ACTION ITEM:
A full, word-for-word copy of the listing below is needed; leave the images out of it.

^^^^

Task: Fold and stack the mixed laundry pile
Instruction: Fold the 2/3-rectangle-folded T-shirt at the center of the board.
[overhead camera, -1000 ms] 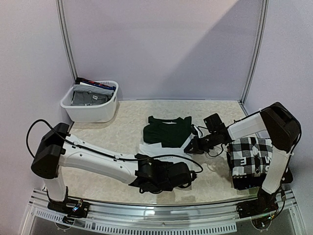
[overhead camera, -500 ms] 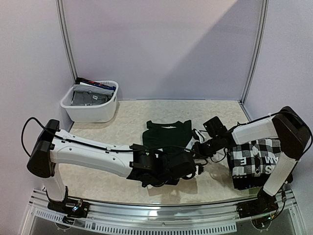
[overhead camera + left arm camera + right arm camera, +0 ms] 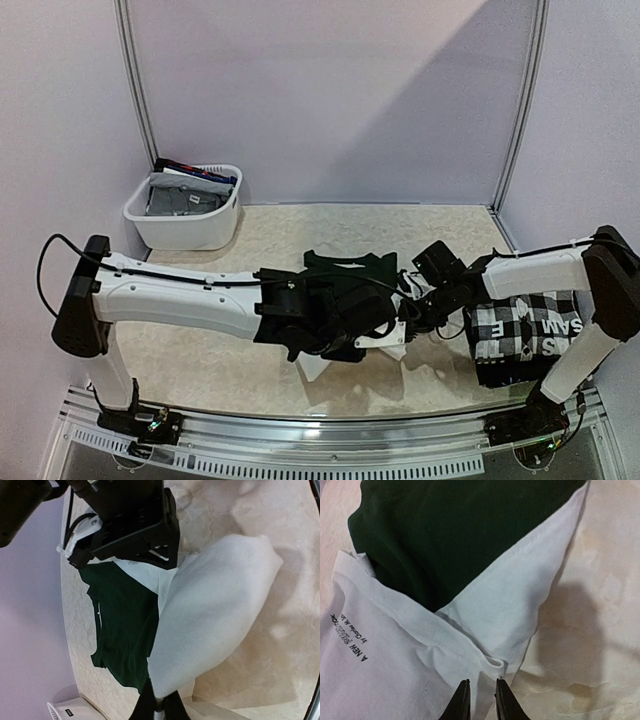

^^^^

SOLVED EXERCISE:
Task: Fold and stack the mixed laundry pile
Instruction: Fold the 2/3-rectangle-folded T-shirt at the center of the board.
[overhead camera, -1000 ms] 
[overhead camera, -500 ms] 
[overhead camera + left arm camera + right arm camera, +0 ms] 

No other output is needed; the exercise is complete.